Israeli settlements in the West Bank
One Turmus Ayya resident told me that all his family could do was try to put out the fire before it destroyed their residence.
At
the western edge of town, facing the outskirts of the Shiloh
settlement, four burned Palestinian cars have been stacked in a charred
metal monument to the attack. The Turmus Ayya bloodshed shocked U.S.
officials partly because a majority of the town’s residents hold U.S.
passports. Andrew P. Miller, the deputy assistant secretary of state who
monitors the region, visited the town in August to express condolences.
Farther
up the road, you come to the town of Huwara, which was attacked by
nearby settlers on Feb. 26. According to evidence Yesh Din provided me,
the settlers burned dozens of cars at a dealership, set fire to a house
with its occupants inside and roamed about the town torching other cars
and homes and attacking one car with an ax.
Two Israelis, one from the Yitzhar settlement and another from an outpost called Givat Ronen, were later detained, according to the Associated Press.
Palestinians
among burned wreckage from clashes between Jewish settlers and
Palestinians in Huwara, West Bank, on Feb. 27. (Kobi Wolf for The
Washington Post)
Violence
has continued in Huwara, which was once a thriving commercial center
but, when I visited, had only a trickle of traffic on the main street.
Even
funerals aren’t secure. Mourners gathered in Huwara after an Oct. 6
attack that resulted in the death of a 19-year-old Palestinian man who
allegedly had thrown a brick at an Israeli vehicle. During the funeral
that same day, settlers and troops attacked again, wounding 51
Palestinians, according to
Reuters. Bezalel Smotrich, Israel’s finance minister and a leader of
pro-settler groups, visited the town later and said Israel should take
tougher action against Palestinian militants “to save lives and
reinstate security.”
The
day I visited Huwara, the town was still shaken. Jassim Audi had just
reopened his tiny coffee stall a few dozen yards from an Israeli army
guard post. “As long as the army is protecting the settlers, I won’t
have a normal life,” he told me.
This
army protection for settlers is one of the most dangerous — and
puzzling — aspects of the settlement mess. Shaul, who runs a group
called Ofek: the Israeli Center for Public Affairs, explained that with
the war in Gaza, West Bank duty has mostly been left to reservists, some
of whom come from the settlements and serve in “regional defense
units.” Some settlers who once served in the military simply put on
their old uniforms when they go raiding, Shaul said.
Drinking
his morning coffee on the quiet, wary main street of Huwara was Ali
Hussein, who lives in a nearby village. He shook his head cynically as
we discussed how to end the violence. “When we talk about a Palestinian
state, it’s unreal,” he told me. “Most of the land has been taken by
settlers.” The Biden administration’s promise of a happier “day after”

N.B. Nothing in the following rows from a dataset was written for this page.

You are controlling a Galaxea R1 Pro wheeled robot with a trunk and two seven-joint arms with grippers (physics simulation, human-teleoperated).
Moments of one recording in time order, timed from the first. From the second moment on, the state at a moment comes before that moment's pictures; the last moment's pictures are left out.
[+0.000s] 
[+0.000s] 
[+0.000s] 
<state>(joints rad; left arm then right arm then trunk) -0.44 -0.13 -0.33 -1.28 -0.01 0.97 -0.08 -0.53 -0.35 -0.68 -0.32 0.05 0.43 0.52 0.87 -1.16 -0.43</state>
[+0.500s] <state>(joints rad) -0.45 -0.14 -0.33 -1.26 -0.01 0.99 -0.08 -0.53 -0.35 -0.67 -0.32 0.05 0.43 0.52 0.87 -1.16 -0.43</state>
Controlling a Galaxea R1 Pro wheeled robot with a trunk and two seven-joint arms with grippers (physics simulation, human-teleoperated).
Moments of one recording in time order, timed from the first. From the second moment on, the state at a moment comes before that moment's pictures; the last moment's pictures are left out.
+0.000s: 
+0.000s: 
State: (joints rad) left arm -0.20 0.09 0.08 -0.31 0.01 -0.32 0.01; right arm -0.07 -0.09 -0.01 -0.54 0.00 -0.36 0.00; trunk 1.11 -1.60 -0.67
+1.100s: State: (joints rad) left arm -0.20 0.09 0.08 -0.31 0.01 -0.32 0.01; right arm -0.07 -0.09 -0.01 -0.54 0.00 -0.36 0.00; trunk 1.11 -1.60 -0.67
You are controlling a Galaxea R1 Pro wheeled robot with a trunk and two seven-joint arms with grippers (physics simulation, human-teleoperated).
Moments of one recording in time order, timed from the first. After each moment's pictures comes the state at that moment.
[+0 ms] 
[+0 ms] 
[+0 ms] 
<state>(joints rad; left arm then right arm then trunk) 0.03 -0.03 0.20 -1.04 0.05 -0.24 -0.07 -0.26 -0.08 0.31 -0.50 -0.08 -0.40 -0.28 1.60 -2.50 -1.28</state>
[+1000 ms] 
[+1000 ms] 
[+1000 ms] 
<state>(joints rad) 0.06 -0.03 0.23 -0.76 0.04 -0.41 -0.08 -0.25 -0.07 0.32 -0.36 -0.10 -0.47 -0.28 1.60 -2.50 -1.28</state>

was like a drug fix, he said.
My last day in the West Bank, I visited the Kashkeesh family. I met them 41 years ago when I spent a week with them in Halhul, near Hebron. When I try to conjure the reality of Palestinian life, I think of them.
Hammadeh,
a stonecutter who was the patriarch of the family, died June 10 at 74.
He didn’t live to see the Gaza war, which would have destroyed what
shreds of hope he had left in the future. His wife, Antissar, still
youthful at 60, welcomed me along with her son Mouayed and several
daughters.
Like
so many Palestinian families, this one has survived by working and
studying hard, and staying out of trouble. I got a rundown on the two
sons, one a mechanic in Minneapolis now and the other running an
electronics store in Halhul, and the five daughters, who include a
nurse, a law student and a mathematics student.
“Living
in the West Bank has become a nightmare,” Mouayed told me. “You are
under siege in your town. You can’t take your family anywhere. You live
in cantons, separated from everyone. What you want in this moment is to
survive, and not to lose anyone in your family.”
Is
there a happy ending to this story? Probably not, unless Biden can make
a diplomatic push that we haven’t seen since the days of Presidents Jimmy Carter
and Bill Clinton. But on my journey, I met so many brave Israelis and
Palestinians who are working together to document obstacles to peace
that I can see a way forward — if America has the guts to help them.